Stuff garlic and rosemary between each rib.
Stuff garlic and rosemary between each rib.

Wrap each rib/bone end or the rack of lamb with tin foil to avoid burn
Wrap each rib/bone end with tin foil to avoid burn

To enhance the flavour, even more, you can add some smoking chips, this is optional though. 
An easy way to do this is to take a handful of smoking chips, say Hickory and soak them for at least ½ hr in water. One to two hours would be preferred.

Then put them on a sheet of tinfoil and wrap it up. Poke 2 or 3 holes in the foil on top so the smoke can come out. Put the foil on one of the burners on the BBQ and it will start smoking in no time.

Now put the rack on the BBQ with the burner that is directly under the rack turned off for indirect cooking. You will probably need to have the other burners on at high or close to it.

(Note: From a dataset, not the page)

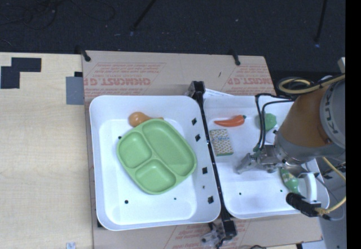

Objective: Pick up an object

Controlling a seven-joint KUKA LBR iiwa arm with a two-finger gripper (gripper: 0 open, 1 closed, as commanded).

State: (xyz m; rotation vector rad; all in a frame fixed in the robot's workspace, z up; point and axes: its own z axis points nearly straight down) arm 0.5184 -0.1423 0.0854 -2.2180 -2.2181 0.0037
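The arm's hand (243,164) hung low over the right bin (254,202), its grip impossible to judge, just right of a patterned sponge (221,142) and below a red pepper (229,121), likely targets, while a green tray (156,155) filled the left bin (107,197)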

It is hard to cook a rack of lamb without indirect cooking. The meat is fatty and it will flare up a lot.

Indirect cooking will eliminate this.

Cook about 30 minutes, turning over after 15 minutes for medium. Cook with the lid closed.

Depending on your BBQ it could take up to 40 minutes for medium.

Once cooked, remove from BBQ, sprinkle with a bit of sea salt and let sit on a cutting board for 10 minutes before cutting, covered with tin foil.

Use a good sharp knife to cut the rack. Serve with rice, potatoes, pasta or whatever you like and some vegetables like Sugar Snap Peas and Mushrooms.
This recipe is very easy and your guests will be impressed when you cut the meat at the table. Good luck.

Wine Pairing and Recommendation:

With a rack of lamb, I like a nice full-bodied wine like a Zinfandel from Lodi Vineyards, The 7 Deadly Zins. You can also go with any other robust wine like a Chianti Classico or a Carmenere from Chili.